In her home country of China, Huike Wen received her B.A. and a M.A. in Ancient Chinese Civilization. She completed her second M.A. in Asian Language and Literature and received her Ph.D. in Communication Studies from the University of Iowa. At Willamette University, Huike teaches Gender and Mass Communication in China, Media and Society in China, Media, Consumption and Culture, and Chinese language classes at various levels.

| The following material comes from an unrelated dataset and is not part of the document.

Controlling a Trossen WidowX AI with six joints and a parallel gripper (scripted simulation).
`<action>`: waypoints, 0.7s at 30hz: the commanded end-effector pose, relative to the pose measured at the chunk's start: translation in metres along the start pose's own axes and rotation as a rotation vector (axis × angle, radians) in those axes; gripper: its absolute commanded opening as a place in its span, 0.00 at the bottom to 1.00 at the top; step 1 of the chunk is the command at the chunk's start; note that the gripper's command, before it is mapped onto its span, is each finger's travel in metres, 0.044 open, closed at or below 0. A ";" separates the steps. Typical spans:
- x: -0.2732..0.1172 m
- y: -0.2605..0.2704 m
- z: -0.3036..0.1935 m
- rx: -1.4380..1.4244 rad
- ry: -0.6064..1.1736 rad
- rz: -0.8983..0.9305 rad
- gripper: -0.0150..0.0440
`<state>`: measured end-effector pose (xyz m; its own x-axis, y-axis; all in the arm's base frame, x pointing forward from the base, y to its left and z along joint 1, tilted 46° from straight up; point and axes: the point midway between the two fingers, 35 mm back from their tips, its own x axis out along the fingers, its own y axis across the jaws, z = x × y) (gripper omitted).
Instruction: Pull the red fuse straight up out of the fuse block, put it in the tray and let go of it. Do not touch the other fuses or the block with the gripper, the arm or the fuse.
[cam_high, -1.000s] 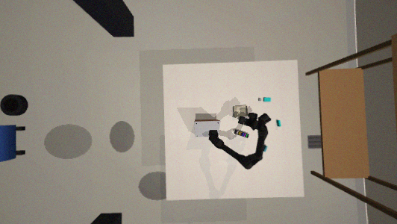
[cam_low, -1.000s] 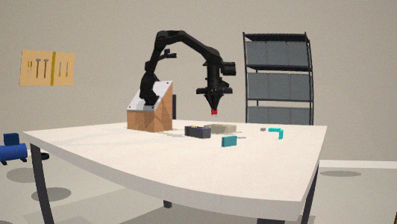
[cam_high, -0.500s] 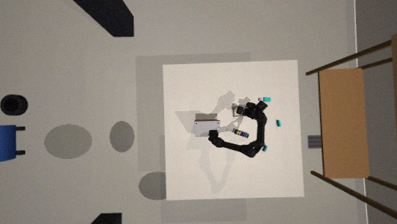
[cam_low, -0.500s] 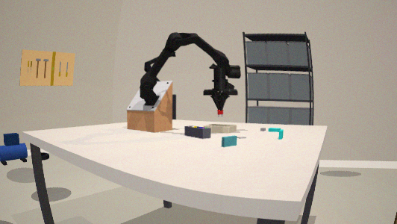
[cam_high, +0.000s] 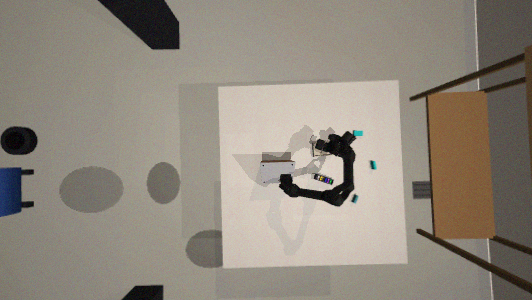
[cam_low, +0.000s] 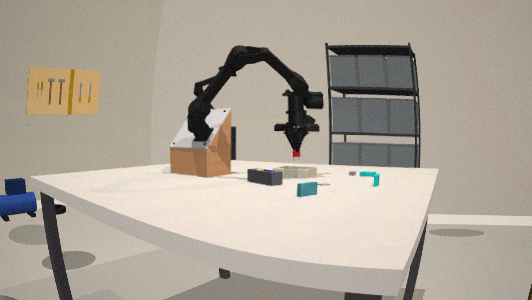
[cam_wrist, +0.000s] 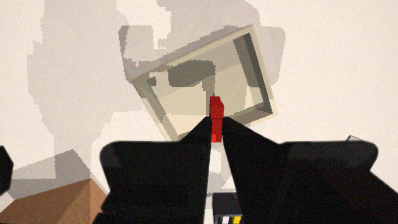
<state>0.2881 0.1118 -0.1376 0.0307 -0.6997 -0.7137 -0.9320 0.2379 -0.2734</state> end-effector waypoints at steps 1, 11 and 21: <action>0.009 0.002 -0.001 -0.010 0.010 0.001 0.25; 0.025 0.002 -0.001 -0.010 0.011 0.000 0.25; 0.029 0.001 -0.001 -0.001 0.005 0.001 0.34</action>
<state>0.2874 0.0906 -0.1577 0.0273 -0.7034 -0.7103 -0.9328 0.2375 -0.2710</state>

Because of her education in both China and the US, Huike has a broad academic interest that covers history, literature, and communication studies. She is interested in studying the interaction of global, regional, and local cultural productions and circulations from the perspectives of critical media theory, media history, and gender studies. Huike’s Ph.D. dissertation examined how television sets were introduced and represented in Chinese mainstream newspaper and leisure magazines in the 1980s, which reflects both the joy and fear of Chinese intellectuals to the new media and capitalism productions and culture. She has published in the Journal of Communication Inquiry, and various Chinese academic journals, such as Journal of Sichuan University, Journal of Southwest University for Nationalities, and Light Vehicles. She has authored the “Auto Forum” discussing auto culture for Sohu.com, one of the two largest Chinese internet portals. She has also contributed to Chinese Reading World, an online reading practice system designed for Chinese learners. Besides a book manuscript with Roman and Littlefield Publishing Group on the introduction of TV to China in the 1980s, Huike is currently working on several projects: one examines the illusion of a diversified masculinity created by the capitalization, competition and censorship of Chinese TV industry; another uses Dwelling Narrowness (Wo Ju), a popular Chinese television drama, as an example to investigate how the cultural hegemony and self-censorship of Chinese media cannot fully expose the complexity of love and relationship; the last project studies how media industry uses “history” and “love” to create a virtual space for cultural communication and consumption in East Asia and its impact on gender construction in present-day China.

Prior to coming to Willamette, Huike had taught courses on media and communication theory, gender, race and class in media, rhetoric and public speaking at the University of Iowa and taught Chinese, as a foreign language, at the University of Iowa, Beloit College and Middlebury College. During her free time, she enjoys hiking and interesting conversations.